Across the records that follow, count each line holding "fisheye", and write only the total.

------------------------------------------------------------------------

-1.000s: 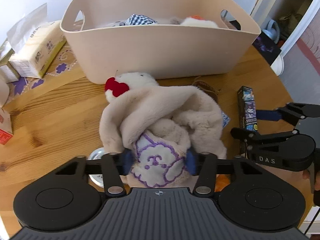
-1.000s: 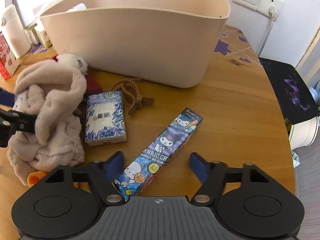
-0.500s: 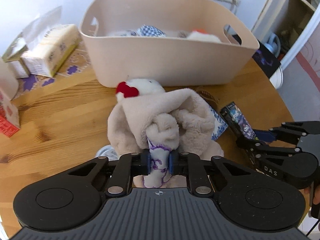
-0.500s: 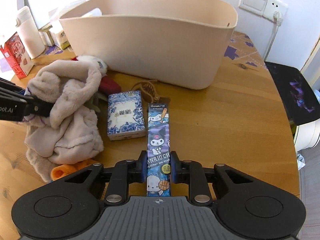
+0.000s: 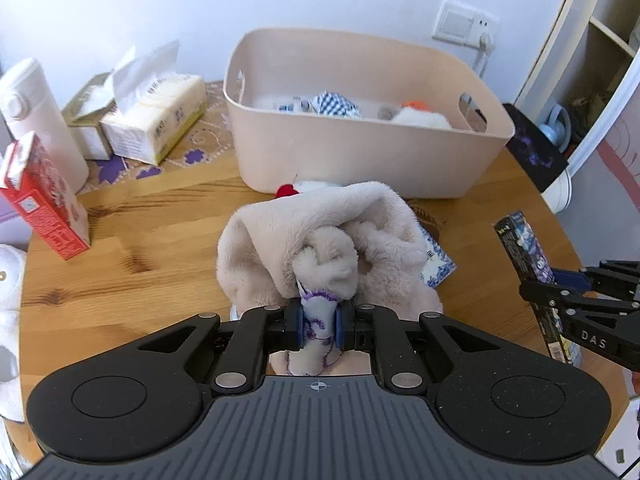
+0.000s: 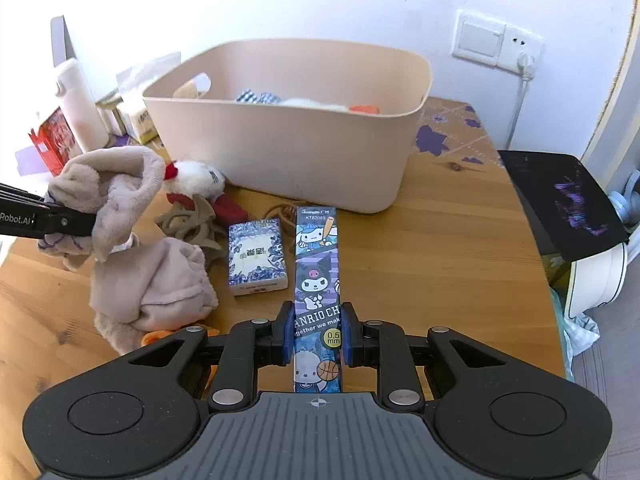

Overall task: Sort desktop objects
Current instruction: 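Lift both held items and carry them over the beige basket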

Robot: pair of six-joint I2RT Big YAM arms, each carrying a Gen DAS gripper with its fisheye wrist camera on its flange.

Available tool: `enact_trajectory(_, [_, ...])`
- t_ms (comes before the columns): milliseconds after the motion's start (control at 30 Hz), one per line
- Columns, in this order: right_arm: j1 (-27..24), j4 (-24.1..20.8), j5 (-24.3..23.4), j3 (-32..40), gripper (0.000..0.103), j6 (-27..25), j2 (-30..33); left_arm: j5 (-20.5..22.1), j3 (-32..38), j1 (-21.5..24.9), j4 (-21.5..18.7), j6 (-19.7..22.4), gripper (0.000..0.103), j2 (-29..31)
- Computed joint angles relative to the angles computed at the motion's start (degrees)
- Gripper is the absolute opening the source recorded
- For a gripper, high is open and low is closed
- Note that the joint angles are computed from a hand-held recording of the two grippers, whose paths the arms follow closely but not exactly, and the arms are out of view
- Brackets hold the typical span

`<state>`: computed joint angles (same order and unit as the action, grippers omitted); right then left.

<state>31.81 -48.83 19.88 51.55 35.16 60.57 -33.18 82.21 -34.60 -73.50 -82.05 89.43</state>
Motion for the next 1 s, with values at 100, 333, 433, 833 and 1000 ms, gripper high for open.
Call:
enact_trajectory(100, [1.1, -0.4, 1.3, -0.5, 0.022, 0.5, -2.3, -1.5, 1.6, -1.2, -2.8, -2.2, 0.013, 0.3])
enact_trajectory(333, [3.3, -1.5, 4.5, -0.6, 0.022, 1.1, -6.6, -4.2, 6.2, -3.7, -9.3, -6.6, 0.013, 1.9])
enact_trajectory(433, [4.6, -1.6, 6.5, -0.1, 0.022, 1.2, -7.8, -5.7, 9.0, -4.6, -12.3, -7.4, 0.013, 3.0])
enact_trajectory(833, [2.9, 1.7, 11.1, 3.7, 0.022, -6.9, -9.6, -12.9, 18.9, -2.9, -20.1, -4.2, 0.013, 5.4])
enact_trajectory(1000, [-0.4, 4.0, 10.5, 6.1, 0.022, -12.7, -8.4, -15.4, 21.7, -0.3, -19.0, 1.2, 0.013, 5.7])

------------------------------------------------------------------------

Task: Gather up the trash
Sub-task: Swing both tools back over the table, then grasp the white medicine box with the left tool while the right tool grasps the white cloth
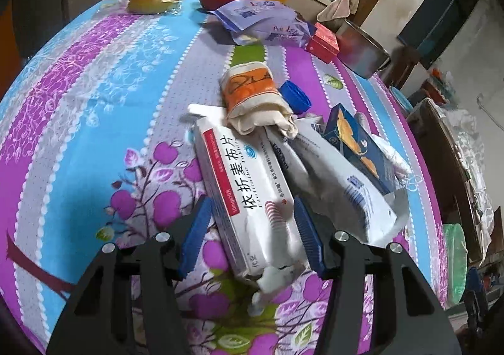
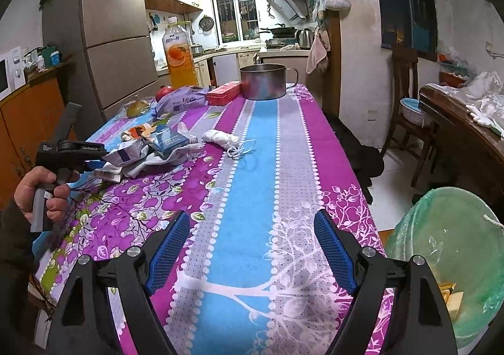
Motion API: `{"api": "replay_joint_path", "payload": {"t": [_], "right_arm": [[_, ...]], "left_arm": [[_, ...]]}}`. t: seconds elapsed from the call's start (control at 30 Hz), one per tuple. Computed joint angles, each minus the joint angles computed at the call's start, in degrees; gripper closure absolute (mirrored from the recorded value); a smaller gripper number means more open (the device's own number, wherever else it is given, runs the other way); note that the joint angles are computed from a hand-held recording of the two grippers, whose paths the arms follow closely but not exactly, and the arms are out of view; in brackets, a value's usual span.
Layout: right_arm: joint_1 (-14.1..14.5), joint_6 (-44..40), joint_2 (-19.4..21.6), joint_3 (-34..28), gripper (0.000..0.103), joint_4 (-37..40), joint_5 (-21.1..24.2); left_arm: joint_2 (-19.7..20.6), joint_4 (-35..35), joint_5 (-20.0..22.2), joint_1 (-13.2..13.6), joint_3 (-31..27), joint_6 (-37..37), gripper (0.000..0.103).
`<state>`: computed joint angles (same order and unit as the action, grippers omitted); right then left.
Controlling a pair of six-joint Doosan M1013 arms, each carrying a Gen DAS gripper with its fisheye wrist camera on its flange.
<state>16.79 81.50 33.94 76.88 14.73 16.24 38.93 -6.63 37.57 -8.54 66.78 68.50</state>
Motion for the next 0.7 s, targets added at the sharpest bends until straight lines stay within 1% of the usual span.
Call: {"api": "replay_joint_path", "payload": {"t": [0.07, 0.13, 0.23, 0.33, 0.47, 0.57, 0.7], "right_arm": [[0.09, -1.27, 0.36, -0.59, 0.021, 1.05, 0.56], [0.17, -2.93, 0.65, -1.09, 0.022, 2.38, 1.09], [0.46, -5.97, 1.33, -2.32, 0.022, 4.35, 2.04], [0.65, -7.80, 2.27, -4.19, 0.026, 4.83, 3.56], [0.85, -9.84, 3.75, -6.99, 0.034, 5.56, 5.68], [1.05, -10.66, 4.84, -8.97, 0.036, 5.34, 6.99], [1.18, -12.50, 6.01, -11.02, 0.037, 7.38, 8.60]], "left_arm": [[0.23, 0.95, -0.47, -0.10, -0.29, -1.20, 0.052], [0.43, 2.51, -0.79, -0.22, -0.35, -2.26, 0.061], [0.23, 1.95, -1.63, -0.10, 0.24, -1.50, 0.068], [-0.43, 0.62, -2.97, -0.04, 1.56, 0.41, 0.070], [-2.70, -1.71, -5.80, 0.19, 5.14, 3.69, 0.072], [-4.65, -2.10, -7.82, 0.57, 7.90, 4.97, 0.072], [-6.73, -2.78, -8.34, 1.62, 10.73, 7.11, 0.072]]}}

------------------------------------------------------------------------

— WRITTEN REPLY —
2